/unbalanced_gromov_wasserstein

Implementation of the Gromov-Wasserstein distance to the setting of Unbalanced Optimal Transport

Primary LanguageJupyter NotebookMIT LicenseMIT

Unbalanced Gromov-Wasserstein divergence

This repository is the official implementation of in the paper The Unbalanced Gromov Wasserstein Distance: Conic Formulation and Relaxation. It computes the approximation of the UGW divergence based on entropic regularization and the Sinkhorn algorithm. It allows to compare weighted point clouds equipped with a cost matrix, or graphs with weights at the node and distances on the edges. The implementation of the Gromov-Wasserstein distance (GW) is also available with this package.

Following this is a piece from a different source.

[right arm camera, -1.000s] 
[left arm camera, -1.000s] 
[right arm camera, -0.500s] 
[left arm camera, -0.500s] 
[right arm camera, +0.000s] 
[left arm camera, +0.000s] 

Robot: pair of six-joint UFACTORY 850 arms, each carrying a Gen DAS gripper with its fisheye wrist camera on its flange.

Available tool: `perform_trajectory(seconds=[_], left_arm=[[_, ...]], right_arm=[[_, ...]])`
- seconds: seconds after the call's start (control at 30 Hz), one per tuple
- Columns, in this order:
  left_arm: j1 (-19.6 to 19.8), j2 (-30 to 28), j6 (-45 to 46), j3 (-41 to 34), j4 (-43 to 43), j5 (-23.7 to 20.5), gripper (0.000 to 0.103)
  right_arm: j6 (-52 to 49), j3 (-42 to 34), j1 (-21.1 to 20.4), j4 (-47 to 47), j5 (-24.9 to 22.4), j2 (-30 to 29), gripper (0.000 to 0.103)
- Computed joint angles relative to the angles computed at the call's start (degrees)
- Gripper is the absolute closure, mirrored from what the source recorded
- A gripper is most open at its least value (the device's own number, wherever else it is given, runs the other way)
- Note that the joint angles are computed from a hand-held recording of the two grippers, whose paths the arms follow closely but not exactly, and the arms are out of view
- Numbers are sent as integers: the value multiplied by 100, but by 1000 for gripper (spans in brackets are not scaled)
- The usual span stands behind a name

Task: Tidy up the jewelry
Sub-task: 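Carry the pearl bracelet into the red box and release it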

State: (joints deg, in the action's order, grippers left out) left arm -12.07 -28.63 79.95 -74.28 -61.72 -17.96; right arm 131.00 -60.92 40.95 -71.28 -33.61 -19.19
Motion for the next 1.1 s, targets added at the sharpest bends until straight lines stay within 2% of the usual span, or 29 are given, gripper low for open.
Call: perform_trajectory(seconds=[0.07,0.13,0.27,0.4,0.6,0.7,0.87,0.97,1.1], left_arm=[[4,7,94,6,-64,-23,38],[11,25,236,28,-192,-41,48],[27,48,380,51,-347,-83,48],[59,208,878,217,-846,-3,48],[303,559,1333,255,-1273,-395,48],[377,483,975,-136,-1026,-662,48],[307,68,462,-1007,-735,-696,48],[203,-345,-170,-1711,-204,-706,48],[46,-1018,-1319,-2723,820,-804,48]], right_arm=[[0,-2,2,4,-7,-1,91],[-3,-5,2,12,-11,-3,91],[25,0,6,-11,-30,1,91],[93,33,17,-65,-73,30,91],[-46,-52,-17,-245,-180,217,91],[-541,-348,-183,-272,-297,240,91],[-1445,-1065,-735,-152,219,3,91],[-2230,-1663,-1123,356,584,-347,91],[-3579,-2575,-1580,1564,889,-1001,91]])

If you use this work for your research, please cite the paper:

@article{sejourne2020unbalanced,
  title={The Unbalanced Gromov Wasserstein Distance: Conic Formulation and Relaxation},
  author={S{\'e}journ{\'e}, Thibault and Vialard, Fran{\c{c}}ois-Xavier and Peyr{\'e}, Gabriel},
  journal={arXiv preprint arXiv:2009.04266},
  year={2020}
}

Requirements

The package is installable via pip. It relies on the NumPy and PyTorch packages, and the examples use matplotlib. To install the dependencies and the package, run the following command on your terminal:

pip install -r requirements.txt
pip install unbalancedgw

Run the solver

You can check the file demo.py for a simple example using the package. The principle is the following: first import the method.

import torch
from unbalancedgw.vanilla_ugw_solver import exp_ugw_sinkhorn
from unbalancedgw._vanilla_utils import ugw_cost
from unbalancedgw.utils import generate_measure

Then you can set the parameters of the method (entropic regularization and strength of marginal penalty), and generate the data.

eps = 1.0
rho, rho2 = 1.0, 1.0

# Generate two mm-spaces with euclidean metrics
a, dx, _ = generate_measure(n_batch=1, n_sample=5, n_dim=3)
b, dy, _ = generate_measure(n_batch=1, n_sample=6, n_dim=2)
a, b, dx, dy = a[0], b[0], dx[0], dy[0]

Eventually you can compute the optimal UGW transport plan, and compute its associated UGW cost.

pi, gamma = exp_ugw_sinkhorn(a, dx, b, dy, init=None, eps=eps,
                             rho=rho, rho2=rho2,
                             nits_plan=1000, tol_plan=1e-5,
                             nits_sinkhorn=1000, tol_sinkhorn=1e-5,
                             two_outputs=True)
cost = ugw_cost(pi, gamma, a, dx, b, dy, eps=eps, rho=rho, rho2=rho2)

If you want to switch to Balanced-GW, you can set the parameters as

eps = 1.0
rho, rho2 = float("Inf"), float("Inf")

PU learning experiments

We propose in the paper to apply UGW to domain adaptation data in a PU learning setting. The unbalanced plan perform a partial matching of the data, which allows to predict which samples should be in the same class as the source dataset.

The code is available in the folder /experiments_pu. The code is only available on the repo and uses extra packages. To reproduce the experiments, run the package, install the dependencies and go into the folder.

git clone https://github.com/thibsej/unbalanced_gromov_wasserstein
cd unbalanced_gromov_wasserstein/experiments_pu
pip install -r requirements.txt

Download the data

The data is available here. You should store it in a folder located at /unbalanced_gromov_wasserstein/experiments_pu/data.

Compute the prediction and accuracies

To compute the prediction and convert the accuracies in a pandas dataframe, run:

python compute_prediction.py
python compute_accuracy.py

Observe the accuracy results

Then you can run the notebook display_performance.ipynb which displays the accuracy for all tasks. The reproduction of the results from Chapel et al. is available in display_results_pgw.ipynb.

Contributing

The code is available under a MIT license.